Paying for my company ditches the drama and cuts straight to the good parts with no strings attached.
Prostitution is the world’s oldest occupation for a reason.
I’m sprawled for this man—at his mercy. I tighten my hold and cross my ankles around the back of his legs, pulling him closer, opening me wider. His cock brushes against the inside of my thigh, and I cry out, igniting a frenzy in Talent. He doesn’t bother untying my panties. Neither one of us has patience for the mere seconds it would take for that.
He pulls them to the side and pushes himself into me in one long, hard thrust.
There’s no air.
My head tilts back. My back curves from the desk. I part my lips to gasp, but the oxygen has been sucked from the room.

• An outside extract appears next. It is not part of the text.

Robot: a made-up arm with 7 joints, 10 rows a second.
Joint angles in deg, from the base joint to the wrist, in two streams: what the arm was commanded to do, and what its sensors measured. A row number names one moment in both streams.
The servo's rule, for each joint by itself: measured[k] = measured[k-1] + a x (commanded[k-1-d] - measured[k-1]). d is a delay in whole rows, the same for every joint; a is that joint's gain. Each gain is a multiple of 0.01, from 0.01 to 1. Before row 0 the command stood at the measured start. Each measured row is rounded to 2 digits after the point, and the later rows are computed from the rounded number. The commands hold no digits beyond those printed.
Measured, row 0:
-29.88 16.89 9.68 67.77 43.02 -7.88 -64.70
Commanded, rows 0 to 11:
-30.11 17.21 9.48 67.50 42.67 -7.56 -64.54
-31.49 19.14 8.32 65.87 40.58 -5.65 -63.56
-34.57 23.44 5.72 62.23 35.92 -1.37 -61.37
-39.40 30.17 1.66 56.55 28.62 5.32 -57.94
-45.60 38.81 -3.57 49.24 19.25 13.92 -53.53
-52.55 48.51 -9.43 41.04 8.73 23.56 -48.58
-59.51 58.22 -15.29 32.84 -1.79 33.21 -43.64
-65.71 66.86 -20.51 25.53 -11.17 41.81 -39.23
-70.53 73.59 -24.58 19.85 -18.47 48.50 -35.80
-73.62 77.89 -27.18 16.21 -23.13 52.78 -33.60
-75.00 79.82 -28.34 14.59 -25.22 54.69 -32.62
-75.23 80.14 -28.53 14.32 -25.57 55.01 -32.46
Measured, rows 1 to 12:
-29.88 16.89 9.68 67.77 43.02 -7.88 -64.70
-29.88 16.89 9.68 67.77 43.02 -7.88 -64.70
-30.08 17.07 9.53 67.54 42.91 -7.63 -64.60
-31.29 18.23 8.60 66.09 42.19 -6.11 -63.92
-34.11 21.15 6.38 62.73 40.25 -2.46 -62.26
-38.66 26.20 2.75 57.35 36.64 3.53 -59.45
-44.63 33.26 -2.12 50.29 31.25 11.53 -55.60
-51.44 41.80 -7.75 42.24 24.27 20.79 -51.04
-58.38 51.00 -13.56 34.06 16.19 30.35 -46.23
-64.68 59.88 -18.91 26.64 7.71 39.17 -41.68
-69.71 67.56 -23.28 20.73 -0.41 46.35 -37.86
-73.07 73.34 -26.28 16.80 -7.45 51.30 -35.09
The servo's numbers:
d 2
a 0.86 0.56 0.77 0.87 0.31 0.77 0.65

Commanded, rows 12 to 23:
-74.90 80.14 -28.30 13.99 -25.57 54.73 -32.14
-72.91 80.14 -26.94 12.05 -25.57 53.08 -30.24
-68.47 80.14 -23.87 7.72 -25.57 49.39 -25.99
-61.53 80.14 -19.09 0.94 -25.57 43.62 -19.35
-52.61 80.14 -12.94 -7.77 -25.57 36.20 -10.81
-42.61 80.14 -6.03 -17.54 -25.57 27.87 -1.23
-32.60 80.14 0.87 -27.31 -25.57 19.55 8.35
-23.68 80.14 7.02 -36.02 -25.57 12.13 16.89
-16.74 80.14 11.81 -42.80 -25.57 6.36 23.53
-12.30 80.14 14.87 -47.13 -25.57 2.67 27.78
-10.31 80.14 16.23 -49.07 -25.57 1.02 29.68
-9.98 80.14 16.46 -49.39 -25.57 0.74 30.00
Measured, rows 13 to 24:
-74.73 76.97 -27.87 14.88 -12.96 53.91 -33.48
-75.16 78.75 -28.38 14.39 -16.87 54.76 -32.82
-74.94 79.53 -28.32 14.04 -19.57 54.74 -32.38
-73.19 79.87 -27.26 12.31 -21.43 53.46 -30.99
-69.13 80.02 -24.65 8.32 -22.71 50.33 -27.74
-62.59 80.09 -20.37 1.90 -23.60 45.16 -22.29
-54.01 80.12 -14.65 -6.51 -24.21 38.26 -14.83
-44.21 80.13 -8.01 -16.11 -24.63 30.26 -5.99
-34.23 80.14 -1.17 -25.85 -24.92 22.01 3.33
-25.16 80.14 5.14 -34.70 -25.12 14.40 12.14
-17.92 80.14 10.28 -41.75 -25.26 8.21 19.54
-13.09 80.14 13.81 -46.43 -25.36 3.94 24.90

Tingles ripple through my body, a feeling so extraordinary, I’m weightless.
None of this is practiced, routine … part of the job. There’s no script on my tongue. Nothing my body does is in hope to make him come faster, to get this over with. The goose bumps on my arms are real. The moan that finally touches my lips is involuntary and the only thing I can do to keep from exploding.
Talent grips the desk above my head, right beside my hands, and uses it as leverage as he pulls out and drives back inside of me. I let go, circling my arms around his neck and hold on. Solid wood shudders beneath us, more paper falls to the floor, and the phone takes a dive.